- EXERCISE DETAILS:
Search the data below for "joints"; list each line that holds it.

- DATA UNDER STUDY:

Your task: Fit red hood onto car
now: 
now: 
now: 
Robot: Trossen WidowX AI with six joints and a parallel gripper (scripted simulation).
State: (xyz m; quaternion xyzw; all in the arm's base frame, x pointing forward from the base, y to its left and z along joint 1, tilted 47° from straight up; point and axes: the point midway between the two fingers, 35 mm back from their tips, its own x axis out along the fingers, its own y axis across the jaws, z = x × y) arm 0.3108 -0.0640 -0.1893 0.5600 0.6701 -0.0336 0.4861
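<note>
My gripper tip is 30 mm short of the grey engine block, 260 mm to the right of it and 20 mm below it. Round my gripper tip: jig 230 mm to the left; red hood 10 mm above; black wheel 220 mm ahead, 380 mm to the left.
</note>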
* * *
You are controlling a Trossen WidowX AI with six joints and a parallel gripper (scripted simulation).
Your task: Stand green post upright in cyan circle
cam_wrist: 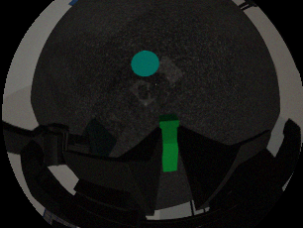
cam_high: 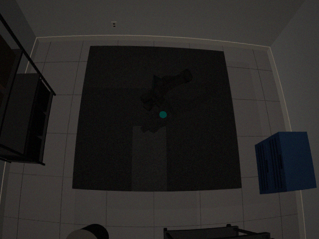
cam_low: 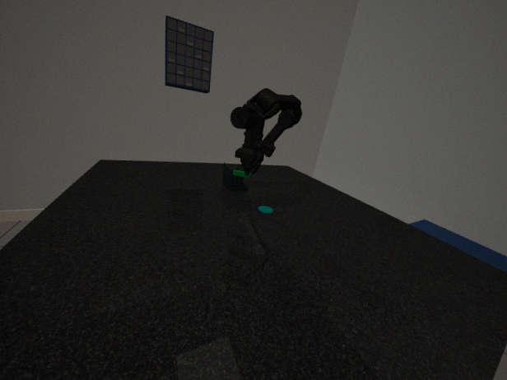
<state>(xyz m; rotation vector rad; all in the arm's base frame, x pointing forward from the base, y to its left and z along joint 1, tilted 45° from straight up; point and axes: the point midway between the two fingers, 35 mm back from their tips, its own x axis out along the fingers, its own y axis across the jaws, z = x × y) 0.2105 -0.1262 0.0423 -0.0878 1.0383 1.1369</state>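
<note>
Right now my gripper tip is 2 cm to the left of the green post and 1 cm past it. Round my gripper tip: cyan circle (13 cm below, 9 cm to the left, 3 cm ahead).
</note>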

- RESULT FOR THIS TASK:
Robot: Trossen WidowX AI with six joints and a parallel gripper (scripted simulation).
You are controlling a Trossen WidowX AI with six joints and a parallel gripper (scripted simulation).

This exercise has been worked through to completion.